What happens to families in crisis is that the reality of the relationship is uncovered. Whatever is hidden beneath the surface – whether it is good or bad – in a family is revealed. If there is unresolved sibling rivalry, anger about not feeling loved, and resentment over perceived favoritism then in crisis it all comes bubbling up.

That’s what we see here in the beginning of an extended teaching by Jesus on the subject of possessions and money.

Here is a man who wants Jesus to settle an old family dispute. Jesus refuses to get involved (that’s called wisdom) and then begins a powerful and insightful teaching on possessions and faith.

Today I’m going to walk you through this passage verse by verse and let Jesus teach us about our possessions and faith. He busts a whole bunch of myths about possessions in this teaching. These are foundational truths that once really understood – will transform your heart by turning you away from stuff and helping you to be a giving and generous person.

This is not my sermon. It’s not my teaching. It’s our Lords – so listen up!

Are you ready? Let’s go… We begin with a story about a rich man. In this story Jesus reveals some simple truths about possessions. We see the first right away.

Myth: Possessions Are Good

16 And he told them a parable, saying, “The land of a rich man produced plentifully, 17 and he thought to himself, ‘What shall I do, for I have nowhere to store my crops?’

Luke 12:16-17

The Truth: Possessions aren’t good… and they aren’t bad. They are just… well… stuff and they are neither good nor bad. Money is not immoral and neither are the things you can buy with money. That is not the real issue. The real issue is that money and possessions are a burden.

We all believe that if we had enough stuff all our problems would be solved! Well Jesus is pointing out that this is a myth! Possessions do not make life better. Possessions weigh you down.

Look at this guy that Jesus is telling us about. Look at what he says! “I’ve got all this corn, wheat, and soybeans and nowhere to put them! They are going to rot in the fields. Now what do I do?” There is the weight of possessions – they require our attention.

When you have stuff you have to take care of it. Consider that new car you just bought. Now you have to insure it. You have to change the oil in it. You have to put gas in it. You have to wash it so it looks nice. You have to park it carefully so some other jerk doesn’t ding up your doors with his heap of junk when you go to Meijers. You have to tow it in when it won’t run and pay the shop to fix it. That car is a burden.

And think about that house you own. The furnace has to have new filters. The lawn has to be mowed. The driveway has to be shoveled (well maybe not this year). The carpet has to be cleaned and the floors mopped. It just goes on and on.

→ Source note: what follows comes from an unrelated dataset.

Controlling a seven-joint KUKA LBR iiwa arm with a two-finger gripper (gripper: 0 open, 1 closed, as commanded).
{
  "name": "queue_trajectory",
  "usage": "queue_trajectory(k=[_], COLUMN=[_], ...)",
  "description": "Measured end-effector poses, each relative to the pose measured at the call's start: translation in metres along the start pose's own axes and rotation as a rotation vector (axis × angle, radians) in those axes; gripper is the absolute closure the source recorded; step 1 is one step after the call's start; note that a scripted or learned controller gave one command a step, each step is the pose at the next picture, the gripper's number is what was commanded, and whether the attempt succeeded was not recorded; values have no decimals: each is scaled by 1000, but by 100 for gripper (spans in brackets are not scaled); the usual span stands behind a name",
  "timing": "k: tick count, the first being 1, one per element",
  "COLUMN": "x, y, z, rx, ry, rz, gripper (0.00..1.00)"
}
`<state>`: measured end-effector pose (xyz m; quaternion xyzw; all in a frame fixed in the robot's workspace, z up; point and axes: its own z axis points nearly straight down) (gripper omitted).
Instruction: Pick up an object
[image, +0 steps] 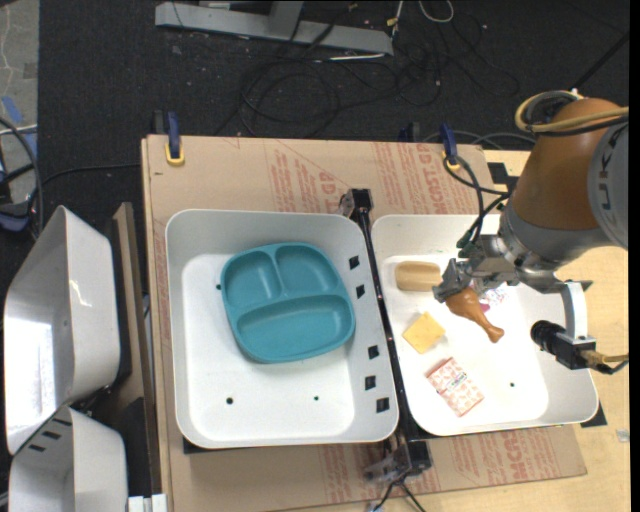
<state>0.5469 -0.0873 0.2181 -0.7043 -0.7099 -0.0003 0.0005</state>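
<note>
Left bin (190, 330) carries a teal divided plate (287, 302) in its upper middle, with bare white floor along its six o'clock edge. Over to the right bin (570, 405): a tan bread roll (417, 275) at ten o'clock, a yellow cheese wedge (424, 332) centre-left, a red-and-white packet (455, 385) at six o'clock, print unreadable. The end effector (462, 285) sits over a brown drumstick (474, 311); whether it's gripping, I cannot tell. Open floor at four o'clock.

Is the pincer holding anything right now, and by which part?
Cannot be told. The pincer sits at the thick end of the brown drumstick toy in the right bin, but the grip itself is hidden.
</note>
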Motion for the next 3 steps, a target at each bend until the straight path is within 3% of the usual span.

You say, but if I have enough money I’ll just hire someone to do all that for me. And it is true that If you get rich you can hire people to work for you… but that’s a burden too. Now you have to watch and manage the people to make sure they are doing the work and they aren’t cheating you. If you are really rich you can hire some to watch the people you hire but then you have to watch the watcher. It never ends.

I’m not saying it is wrong and that you should live like a monk or take a vow of poverty… although it might be an attractive option on some days.

I’m just saying that possessions don’t free you up… they weigh you down. The more you have the more you have to take care of, maintain, protect, and defend. Possessions are a burden.